Решительно ухватившись за одну и ту же соломинку, оба курфюрста потребовали созвать рейхстаг для обсуждения этого вопроса. Фердинанд заявил, что «раны церкви не могут дожидаться, пока их исцелит рейхстаг», и 6 марта 1629 года обнародовал перед беззащитной Германией свой Эдикт о реституции.
Это был документ, составленный доскональнейшим образом. Первым делом он отказывал кальвинистам в законном существовании. Во-вторых, лишал протестантов права покупать церковные земли, поскольку церковные земли являются неотчуждаемой собственностью и по закону не подлежат продаже. То есть должны были пострадать даже те, кто честно приобрел отобранные церковные земли. В-третьих, и это был самый важный пункт, эдикт объявлял недействительными все предыдущие юридические решения в отношении церковных земель, утверждая таким образом личное право императора изменять законы и постановления судов по собственной воле. Кроме того, комиссары получили указание разъяснять доктрину имперского абсолютизма всякому, кто посмеет жаловаться на то, что эдикт не одобрен рейхстагом.

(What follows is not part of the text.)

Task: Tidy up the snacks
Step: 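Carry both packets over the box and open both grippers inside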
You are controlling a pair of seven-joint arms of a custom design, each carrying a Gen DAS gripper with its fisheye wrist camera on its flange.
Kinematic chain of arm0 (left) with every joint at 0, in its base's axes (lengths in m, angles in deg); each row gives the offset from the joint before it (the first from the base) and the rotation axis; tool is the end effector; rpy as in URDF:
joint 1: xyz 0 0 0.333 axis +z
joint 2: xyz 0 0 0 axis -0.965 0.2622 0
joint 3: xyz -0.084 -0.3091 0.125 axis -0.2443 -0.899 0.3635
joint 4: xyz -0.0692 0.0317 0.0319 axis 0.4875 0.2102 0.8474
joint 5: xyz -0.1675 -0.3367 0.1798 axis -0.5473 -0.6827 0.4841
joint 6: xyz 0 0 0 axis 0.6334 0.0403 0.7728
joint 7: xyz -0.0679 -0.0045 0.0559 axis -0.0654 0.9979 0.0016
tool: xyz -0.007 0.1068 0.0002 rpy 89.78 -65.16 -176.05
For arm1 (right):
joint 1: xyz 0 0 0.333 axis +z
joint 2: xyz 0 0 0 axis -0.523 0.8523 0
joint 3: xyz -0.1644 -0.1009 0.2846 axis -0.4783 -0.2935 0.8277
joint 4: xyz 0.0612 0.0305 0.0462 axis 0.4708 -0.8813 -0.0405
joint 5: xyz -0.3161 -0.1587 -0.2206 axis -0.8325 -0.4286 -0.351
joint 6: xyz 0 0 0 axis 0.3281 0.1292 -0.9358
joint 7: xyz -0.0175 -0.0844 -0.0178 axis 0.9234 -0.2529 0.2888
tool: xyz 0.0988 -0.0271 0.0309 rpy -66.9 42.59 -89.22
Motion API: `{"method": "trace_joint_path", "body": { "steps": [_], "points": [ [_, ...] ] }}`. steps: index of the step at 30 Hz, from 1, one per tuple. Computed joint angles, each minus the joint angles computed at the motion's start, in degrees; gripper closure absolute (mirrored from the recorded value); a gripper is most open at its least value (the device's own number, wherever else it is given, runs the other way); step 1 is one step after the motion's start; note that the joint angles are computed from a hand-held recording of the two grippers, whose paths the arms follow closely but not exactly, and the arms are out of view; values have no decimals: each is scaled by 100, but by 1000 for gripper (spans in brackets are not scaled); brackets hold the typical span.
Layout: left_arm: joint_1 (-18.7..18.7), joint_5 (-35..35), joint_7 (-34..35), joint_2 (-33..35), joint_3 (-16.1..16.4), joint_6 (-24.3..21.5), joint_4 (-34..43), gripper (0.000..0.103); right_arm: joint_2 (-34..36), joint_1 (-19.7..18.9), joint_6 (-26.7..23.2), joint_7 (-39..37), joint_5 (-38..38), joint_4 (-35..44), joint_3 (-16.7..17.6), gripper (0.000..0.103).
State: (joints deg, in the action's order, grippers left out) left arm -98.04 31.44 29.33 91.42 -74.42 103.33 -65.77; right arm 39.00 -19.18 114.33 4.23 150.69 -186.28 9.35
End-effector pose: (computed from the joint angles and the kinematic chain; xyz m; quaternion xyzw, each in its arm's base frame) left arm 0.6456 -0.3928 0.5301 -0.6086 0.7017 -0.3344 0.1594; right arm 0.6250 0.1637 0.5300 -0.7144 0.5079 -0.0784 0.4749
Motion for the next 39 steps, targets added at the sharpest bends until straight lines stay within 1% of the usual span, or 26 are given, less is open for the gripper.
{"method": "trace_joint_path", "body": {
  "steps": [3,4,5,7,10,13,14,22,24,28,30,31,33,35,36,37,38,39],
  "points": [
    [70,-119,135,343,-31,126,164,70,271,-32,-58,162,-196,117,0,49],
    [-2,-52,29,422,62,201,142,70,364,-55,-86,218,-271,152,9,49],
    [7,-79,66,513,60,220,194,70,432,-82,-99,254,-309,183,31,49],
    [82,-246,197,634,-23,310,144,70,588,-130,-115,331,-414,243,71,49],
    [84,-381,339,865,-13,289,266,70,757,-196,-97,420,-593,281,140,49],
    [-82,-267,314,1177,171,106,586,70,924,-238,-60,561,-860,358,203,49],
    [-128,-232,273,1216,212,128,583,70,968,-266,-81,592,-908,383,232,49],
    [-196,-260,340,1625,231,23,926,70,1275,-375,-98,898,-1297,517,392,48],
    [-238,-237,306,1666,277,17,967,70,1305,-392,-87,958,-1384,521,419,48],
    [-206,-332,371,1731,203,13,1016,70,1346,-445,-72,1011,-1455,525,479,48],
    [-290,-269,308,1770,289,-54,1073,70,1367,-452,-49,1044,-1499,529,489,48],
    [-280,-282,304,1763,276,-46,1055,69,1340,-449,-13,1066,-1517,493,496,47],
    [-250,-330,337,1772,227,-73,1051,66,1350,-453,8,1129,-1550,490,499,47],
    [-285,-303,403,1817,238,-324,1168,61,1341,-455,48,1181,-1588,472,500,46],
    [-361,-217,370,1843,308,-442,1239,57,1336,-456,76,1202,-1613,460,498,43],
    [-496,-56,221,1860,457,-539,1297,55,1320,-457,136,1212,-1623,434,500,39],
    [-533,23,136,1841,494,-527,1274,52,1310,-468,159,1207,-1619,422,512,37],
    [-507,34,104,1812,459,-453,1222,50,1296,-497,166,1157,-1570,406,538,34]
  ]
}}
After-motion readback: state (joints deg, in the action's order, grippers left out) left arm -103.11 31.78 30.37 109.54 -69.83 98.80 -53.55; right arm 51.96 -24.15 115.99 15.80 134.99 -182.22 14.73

Фердинанд проигнорировал гневную реакцию административных кругов Швабии и Франконии, где по эдикту огромная доля земли должна была перейти в другие руки; на пространный и весьма конституционный протест курфюрста Саксонского он отреагировал лишь из вежливости, прислав на него почти такой же пространный и такой же запутанный ответ. Однако Фердинанд поторопился умиротворить Максимилиана, воспользовался случаем и предложил ему Ферден и Минден для родственников сразу, как только эрцгерцог Леопольд получит Магдебург, Хальберштадт и Бремен. Но успокоить Максимилиана было не так-то просто, когда права собственности всех германских князей оказались под угрозой, а император открыто навязывал свою волю мечом – мечом Валленштейна.
Солдаты хлынули в Хальберштадтское епископство, а герцога Вольфенбюттельского, уже задолжавшего военных контрибуций на сумму, которая превышала рыночную стоимость всех его владений, должны были насильственно лишить около трети территории, незаконно узурпированной у церкви; в Вюртемберге войска уже захватили четырнадцать монастырей.
Фердинанд весьма хитроумно использовал армию Валленштейна для исполнения эдикта, ведь он мог сослаться на то, что полководец способствует восстановлению церкви в оправдание его власти. Не хочет же Католическая лига препятствовать делу истинной веры, нападая на ее самого могущественного поборника? Так или иначе, а членов Католической лиги больше волновали их собственные княжеские права, и в декабре 1629 года они потребовали решительно сократить армию Валленштейна. Тот факт, что они явным образом не настаивали на отставке военачальника, видимо, объясняется одним из тех резких разворотов, которые были неприятной чертой политики Максимилиана; в тот момент он, как видно, хотел армию сократить, а командира оставить. На самом же деле он не добился ни того ни другого, поскольку Фердинанд изворотливым приказом запретил Валленштейну формировать новые полки, но разрешал увеличивать старые, и тот беспрепятственно продолжал вербовать солдат.
Все это время Фердинанд камень за камнем выстраивал свое могущество, но не за счет своих сил, а за счет слабости своего народа. Чем подчиняться Эдикту о реституции, клокотали протестантские памфлетисты, «немцам лучше отказаться от всяких законов и обычаев и вернуть страну во времена дикости». Гневные листовки, популярные песни, официальные протесты – они выходили сотнями, но никто активно не противодействовал.
Со времен знаменитого «Аугсбургского исповедания» город Аугсбург приобрел особую важность, которая делала его почти священным городом для лютеран. Нападение на него могло пробудить в империи новый дух сопротивления. Хотя так называемое Аугсбургское католическое епископство никуда не девалось, сам город, в отличие от Магдебурга и Хальберштадта, был независимым от епископа вольным городом. Из-за такого разделения горожане исповедовали религию по собственному выбору, а епископ пребывал у себя в резиденции за пределами вольной территории и управлял епископальными землями.
Когда Валленштейн приводил в исполнение Эдикт о реституции в Магдебурге, он действовал, по крайней мере отчасти, в рамках закона. В самом эдикте не содержалось конкретных нарушений конституции, а лишь противоречие традиции. Магдебург был епископальным, а не вольным городом. С Аугсбургом дело обстояло совершенно иначе, поскольку никто еще не оспаривал прав вольного города, не поплатившись за это. Фердинанду достаточно было вспомнить, что случилось 20 лет назад, когда императорское постановление нарушило права Донауверта, мелкого, незначительного городка. Но Фердинанд еще никогда не останавливался перед опасной задачей. Бросить вызов и покорить Аугсбург – это стоило риска: так он испытал бы силу вольных городов и истинную мощь протестантской оппозиции, если таковая имеется.